* _Aim of the exercise_:
Repeat the records. Match each character exactly.

* _Study material_:
%%
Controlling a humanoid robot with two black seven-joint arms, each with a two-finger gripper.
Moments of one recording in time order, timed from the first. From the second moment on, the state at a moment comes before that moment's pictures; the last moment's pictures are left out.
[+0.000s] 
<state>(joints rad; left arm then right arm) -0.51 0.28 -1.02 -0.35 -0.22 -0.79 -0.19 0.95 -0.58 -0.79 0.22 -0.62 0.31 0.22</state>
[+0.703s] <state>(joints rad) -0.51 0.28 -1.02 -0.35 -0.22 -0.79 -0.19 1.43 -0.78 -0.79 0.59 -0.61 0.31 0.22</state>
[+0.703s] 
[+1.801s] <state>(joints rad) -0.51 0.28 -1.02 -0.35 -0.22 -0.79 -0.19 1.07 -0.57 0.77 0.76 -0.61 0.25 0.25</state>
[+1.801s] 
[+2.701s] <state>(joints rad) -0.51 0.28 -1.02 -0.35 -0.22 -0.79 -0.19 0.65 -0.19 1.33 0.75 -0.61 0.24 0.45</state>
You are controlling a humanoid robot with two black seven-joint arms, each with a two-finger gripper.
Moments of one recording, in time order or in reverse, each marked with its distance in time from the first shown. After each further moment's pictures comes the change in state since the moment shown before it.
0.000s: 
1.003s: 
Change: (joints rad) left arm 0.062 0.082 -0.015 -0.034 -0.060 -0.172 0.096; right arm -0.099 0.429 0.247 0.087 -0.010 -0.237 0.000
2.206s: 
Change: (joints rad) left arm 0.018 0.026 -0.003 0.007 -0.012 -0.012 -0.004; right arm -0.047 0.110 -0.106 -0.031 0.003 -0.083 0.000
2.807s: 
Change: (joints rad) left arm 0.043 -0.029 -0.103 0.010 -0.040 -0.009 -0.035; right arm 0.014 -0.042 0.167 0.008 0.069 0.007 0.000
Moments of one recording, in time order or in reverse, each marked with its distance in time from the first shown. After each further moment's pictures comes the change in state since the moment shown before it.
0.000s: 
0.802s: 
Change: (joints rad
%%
* _Solved problem_:
Controlling a humanoid robot with two black seven-joint arms, each with a two-finger gripper.
Moments of one recording in time order, timed from the first. From the second moment on, the state at a moment comes before that moment's pictures; the last moment's pictures are left out.
[+0.000s] 
<state>(joints rad; left arm then right arm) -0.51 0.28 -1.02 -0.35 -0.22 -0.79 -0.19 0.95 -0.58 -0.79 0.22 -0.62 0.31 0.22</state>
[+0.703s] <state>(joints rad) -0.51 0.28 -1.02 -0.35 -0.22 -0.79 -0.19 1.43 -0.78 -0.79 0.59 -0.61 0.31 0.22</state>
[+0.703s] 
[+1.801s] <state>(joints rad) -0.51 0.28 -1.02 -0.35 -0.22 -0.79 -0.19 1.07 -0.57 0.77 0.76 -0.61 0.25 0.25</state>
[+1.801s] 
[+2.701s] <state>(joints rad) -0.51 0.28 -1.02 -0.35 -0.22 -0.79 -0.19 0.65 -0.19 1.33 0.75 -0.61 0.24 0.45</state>
You are controlling a humanoid robot with two black seven-joint arms, each with a two-finger gripper.
Moments of one recording, in time order or in reverse, each marked with its distance in time from the first shown. After each further moment's pictures comes the change in state since the moment shown before it.
0.000s: 
1.003s: 
Change: (joints rad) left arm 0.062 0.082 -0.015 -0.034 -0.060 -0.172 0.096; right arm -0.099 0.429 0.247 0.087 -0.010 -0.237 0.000
2.206s: 
Change: (joints rad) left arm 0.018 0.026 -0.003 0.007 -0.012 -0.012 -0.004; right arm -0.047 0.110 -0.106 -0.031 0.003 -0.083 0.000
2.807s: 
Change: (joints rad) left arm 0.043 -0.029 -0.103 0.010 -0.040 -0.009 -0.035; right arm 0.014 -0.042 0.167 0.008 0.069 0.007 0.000
Moments of one recording, in time order or in reverse, each marked with its distance in time from the first shown. After each further moment's pictures comes the change in state since the moment shown before it.
0.000s: 
0.802s: 
Change: (joints rad

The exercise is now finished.